Upcoming Talks

2025-08-13 11:00:00 | America/New_York

Yang Liu MIT EECS & CSAIL

Seeing Beyond Limits with Physics-Informed Priors

Conventional imaging systems face inherent dimensionality and visibility limits, primarily because image sensors are typically two-dimensional, and light tends to diffuse on rough surfaces or scatter within complex media. In this talk, I will reframe imaging systems through the lens of optical encoding and neural decoding, presenting my key contributions aimed at transcending the traditional limits of dimensionality and visibility. The idea is modelling the forward physical process and iteratively optimizing it with deep denoisers as visual priors, where eventually the priors are physics-informed. First, I introduce Privacy Dual Imaging, which reveals the privacy risk that ambient light sensors embedded in most smart devices could capture images of the scene in front of the screen. This idea of seeing the invisible from subtle intensity fluctuations is inspired by George Orwell’s novel 1984, wherein Big Brother is watching you through a two-way telescreen, and it closely relates to incoherent lensless imaging and non-line-of-sight imaging.
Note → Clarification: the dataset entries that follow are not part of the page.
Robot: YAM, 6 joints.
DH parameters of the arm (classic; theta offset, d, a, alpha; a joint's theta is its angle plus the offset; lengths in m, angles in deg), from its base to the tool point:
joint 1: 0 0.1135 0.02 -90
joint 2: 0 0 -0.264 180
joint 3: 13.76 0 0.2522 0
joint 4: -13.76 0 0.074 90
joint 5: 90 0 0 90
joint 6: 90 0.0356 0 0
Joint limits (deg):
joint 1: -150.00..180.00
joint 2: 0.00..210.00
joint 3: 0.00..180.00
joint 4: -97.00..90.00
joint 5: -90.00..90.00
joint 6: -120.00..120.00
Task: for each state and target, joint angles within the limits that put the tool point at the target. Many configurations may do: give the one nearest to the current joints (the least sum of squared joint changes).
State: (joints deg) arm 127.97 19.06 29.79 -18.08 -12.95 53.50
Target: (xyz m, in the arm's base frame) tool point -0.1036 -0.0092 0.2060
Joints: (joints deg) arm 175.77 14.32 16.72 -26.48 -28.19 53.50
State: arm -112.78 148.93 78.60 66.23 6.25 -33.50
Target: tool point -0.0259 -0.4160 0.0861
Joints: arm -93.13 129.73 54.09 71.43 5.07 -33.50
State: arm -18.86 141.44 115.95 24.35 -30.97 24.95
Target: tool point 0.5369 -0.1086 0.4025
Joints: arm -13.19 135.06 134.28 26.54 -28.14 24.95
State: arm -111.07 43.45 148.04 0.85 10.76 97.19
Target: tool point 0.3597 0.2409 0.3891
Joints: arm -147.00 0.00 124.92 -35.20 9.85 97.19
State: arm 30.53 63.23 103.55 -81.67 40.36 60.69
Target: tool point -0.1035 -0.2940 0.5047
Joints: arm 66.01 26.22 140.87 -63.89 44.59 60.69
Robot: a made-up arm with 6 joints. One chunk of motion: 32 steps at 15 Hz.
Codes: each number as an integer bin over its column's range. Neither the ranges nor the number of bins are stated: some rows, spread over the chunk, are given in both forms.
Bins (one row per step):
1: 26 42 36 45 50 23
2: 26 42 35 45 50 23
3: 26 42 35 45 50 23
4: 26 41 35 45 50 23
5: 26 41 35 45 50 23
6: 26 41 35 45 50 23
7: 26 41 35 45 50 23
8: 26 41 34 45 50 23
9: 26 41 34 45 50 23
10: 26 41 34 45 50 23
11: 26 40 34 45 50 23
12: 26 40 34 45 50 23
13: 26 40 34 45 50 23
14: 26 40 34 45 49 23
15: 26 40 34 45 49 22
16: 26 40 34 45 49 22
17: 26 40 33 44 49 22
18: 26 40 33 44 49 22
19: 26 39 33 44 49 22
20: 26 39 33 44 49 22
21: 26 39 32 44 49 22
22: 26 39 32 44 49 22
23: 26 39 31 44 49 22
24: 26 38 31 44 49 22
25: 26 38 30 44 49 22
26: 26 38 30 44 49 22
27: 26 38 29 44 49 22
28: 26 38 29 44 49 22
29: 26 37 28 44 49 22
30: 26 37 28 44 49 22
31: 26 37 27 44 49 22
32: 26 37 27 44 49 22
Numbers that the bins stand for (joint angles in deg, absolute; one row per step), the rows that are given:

Second, I present Snapshot Compressive Imaging, which encodes multiple temporal, spectral, or angular frames into a single measurement captured by a standard two-dimensional sensor. By learning high-dimensional visual priors from image or video data, we can efficiently reconstruct the original higher-dimensional data cube at scale. Lastly, I show that large AI models, particularly diffusion models, can serve as generic visual priors for both cases and beyond. I aim to push the boundaries of imaging and sensing within relevant domains of AI for science and healthcare (with an example).

Speaker's Bio

Yang Liu is a final-year PhD student working on Computational Imaging, Generative AI, and AI for Health at MIT EECS and CSAIL with Prof. Fredo Durand. He is excited about seeing, making, and connecting (almost) anything. He emphasizes the co-design of AI algorithms and hardware systems for imaging and sensing beyond the native capability of visual sensors. His work has been published on Nature Materials, Science Advances, IEEE TPAMI, CVPR, and Photonics Research; featured on Forbes, WIRED, Fox News, and Ars Technica; contributed to a W3C working draft. He is an MIT Presidential Fellow and a Takeda Fellow.
The Optics and Quantum Electronics Seminar Series is supported by the Research Laboratory of Electronics (RLE) and the Department of Electrical Engineering and Computer Science (EECS).